Once it reaches the root the actual work starts. Basically it just goes all the way back down until it reaches the query that wanted to update in the first place. Each scheduler (eg. component) does its own work first (eg. updating its own hooks and potentially rendering). Then it continues down and the next does the same.
This first going up the tree and then going down for several reasons.
It solves the issue described in the intro. A Child component may end up getting destroyed but to know that we first may need to re-render the parent. If however the parent decides it doesn't need to do any work we can safely proceed with the child.
It also happens to fit nicely into the event system where events also always bubble up to the root until handled.
It also covers cases where a change in data may actually incur an update in several branches of the tree, and they should happen from top to bottom and not in undefined random order.
It also of course just fits into the natural order of stuff. A parent is after all responsible for rendering its children. So we naturally traverse in that order anyways, just have the option to skip work wherever possible. Also the parent re-rendering may incur more work for the children, which is all accounted for due to traveling this way.

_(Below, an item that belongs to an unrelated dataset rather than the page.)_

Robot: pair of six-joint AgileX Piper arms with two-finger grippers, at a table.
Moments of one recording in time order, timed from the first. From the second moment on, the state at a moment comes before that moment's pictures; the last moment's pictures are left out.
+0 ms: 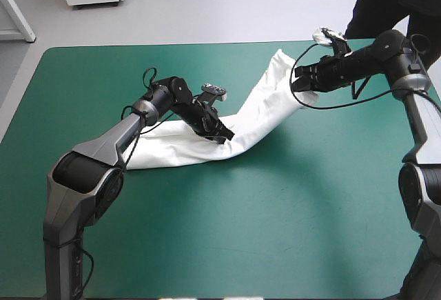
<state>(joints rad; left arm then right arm) -0.41 2.14 -1.76 -0.52 1.04 0.48 -0.01 1.92 -1.83 0.74 1.20 -0.39</state>
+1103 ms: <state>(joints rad) -0.41 1.77 -1.91 -0.10 1.24 0.32 0.15 1.87 -1.87 0.91 1.17 -0.44</state>
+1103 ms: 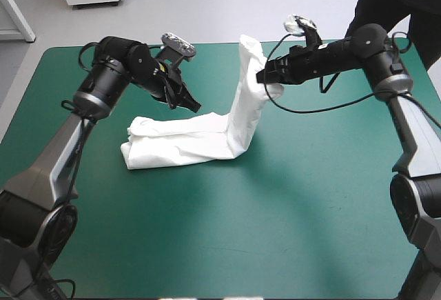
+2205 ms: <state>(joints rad) -0.41 1.35 -1.92 -0.08 1.26 0.26 0.58 2.32 -2.25 0.94 1.13 -0.44</state>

"Work" is covered by a generic protocol so everything else may participate in this work scheduling, just the most common implementation for now will be components.
The implementation is also fairly lightweight and cheap, so the overhead for this tree scheduler is fairly minimal.
That is yet to be determined. For now all scheduled work will happen as soon as possible. Developers may defer certain events manually (eg. setTimeout
or event fx
). I have not yet found a way to abstract this out otherwise. It may also be entirely fine to keep this manual with some helper functions. Once I find something it'll probably be its own post.